Task goal →
The answer must be a single number: the count of lines in the listing that hold the string "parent".
▼▼▼
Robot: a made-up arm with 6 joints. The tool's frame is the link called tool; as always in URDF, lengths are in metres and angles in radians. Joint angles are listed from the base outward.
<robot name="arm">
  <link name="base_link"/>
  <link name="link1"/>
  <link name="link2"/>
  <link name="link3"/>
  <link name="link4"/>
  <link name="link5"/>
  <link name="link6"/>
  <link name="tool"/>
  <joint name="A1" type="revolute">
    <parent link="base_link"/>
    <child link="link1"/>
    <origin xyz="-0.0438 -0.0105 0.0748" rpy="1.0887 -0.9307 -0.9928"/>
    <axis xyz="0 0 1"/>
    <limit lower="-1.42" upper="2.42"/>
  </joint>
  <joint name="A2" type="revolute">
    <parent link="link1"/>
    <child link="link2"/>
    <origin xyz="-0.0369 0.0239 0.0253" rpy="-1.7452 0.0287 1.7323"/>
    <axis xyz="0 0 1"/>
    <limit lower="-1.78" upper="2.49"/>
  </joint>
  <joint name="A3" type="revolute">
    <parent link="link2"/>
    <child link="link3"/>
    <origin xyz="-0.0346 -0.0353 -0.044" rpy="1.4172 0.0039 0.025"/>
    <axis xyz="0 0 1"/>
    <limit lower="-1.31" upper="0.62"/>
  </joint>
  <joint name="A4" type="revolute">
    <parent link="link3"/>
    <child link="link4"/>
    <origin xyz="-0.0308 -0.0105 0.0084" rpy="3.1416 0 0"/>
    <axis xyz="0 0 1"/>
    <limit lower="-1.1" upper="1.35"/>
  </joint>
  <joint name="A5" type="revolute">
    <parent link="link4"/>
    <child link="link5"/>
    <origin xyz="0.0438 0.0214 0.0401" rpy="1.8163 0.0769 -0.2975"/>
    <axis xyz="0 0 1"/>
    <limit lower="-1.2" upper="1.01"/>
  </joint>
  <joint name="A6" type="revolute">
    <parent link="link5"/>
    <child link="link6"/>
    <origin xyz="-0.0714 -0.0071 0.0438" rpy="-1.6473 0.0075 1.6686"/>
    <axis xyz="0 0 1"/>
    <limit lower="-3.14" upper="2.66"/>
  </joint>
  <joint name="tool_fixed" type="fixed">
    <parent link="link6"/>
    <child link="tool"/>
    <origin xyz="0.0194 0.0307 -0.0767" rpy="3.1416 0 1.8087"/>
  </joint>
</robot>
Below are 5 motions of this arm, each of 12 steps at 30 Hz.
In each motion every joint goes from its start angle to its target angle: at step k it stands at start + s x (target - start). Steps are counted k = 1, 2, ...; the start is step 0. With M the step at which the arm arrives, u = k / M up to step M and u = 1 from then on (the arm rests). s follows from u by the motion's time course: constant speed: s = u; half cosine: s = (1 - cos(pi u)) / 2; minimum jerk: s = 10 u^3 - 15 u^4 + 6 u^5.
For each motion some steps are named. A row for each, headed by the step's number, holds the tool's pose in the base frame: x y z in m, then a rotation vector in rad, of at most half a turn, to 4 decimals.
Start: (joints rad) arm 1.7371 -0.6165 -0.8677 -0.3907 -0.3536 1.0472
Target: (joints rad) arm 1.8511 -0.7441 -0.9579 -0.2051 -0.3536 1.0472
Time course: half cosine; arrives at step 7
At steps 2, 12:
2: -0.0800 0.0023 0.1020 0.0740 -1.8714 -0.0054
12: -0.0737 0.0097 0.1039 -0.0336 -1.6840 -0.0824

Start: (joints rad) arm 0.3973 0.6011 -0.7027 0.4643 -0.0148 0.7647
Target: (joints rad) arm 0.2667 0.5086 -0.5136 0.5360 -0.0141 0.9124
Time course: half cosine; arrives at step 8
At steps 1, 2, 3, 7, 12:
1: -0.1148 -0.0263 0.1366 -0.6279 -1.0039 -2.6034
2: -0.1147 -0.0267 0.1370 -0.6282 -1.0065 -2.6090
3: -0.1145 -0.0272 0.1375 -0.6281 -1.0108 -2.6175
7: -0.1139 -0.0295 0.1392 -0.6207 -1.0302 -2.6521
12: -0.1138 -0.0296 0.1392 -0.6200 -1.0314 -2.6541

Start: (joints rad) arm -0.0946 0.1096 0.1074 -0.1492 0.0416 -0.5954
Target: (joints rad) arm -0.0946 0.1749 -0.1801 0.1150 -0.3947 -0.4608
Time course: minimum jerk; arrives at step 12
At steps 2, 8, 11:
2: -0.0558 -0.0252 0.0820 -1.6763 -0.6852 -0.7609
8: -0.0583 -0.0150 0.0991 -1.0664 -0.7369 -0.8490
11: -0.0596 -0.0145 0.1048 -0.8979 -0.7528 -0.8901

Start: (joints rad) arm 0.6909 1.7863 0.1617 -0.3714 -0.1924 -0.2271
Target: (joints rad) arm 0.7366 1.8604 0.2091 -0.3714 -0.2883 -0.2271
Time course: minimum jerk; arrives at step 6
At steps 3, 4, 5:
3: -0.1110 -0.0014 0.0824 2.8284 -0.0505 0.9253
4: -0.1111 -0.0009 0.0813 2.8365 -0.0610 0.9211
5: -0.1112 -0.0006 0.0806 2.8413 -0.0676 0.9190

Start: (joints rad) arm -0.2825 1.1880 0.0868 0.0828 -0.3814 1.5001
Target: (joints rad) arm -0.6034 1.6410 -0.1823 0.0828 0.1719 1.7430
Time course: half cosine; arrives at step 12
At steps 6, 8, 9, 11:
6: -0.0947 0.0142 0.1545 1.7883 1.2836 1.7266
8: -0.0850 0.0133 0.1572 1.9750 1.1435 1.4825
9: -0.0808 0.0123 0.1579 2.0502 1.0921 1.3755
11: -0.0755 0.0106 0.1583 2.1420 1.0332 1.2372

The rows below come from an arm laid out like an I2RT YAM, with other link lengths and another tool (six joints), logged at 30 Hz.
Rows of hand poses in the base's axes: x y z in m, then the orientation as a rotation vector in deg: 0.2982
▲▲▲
Your solution →
7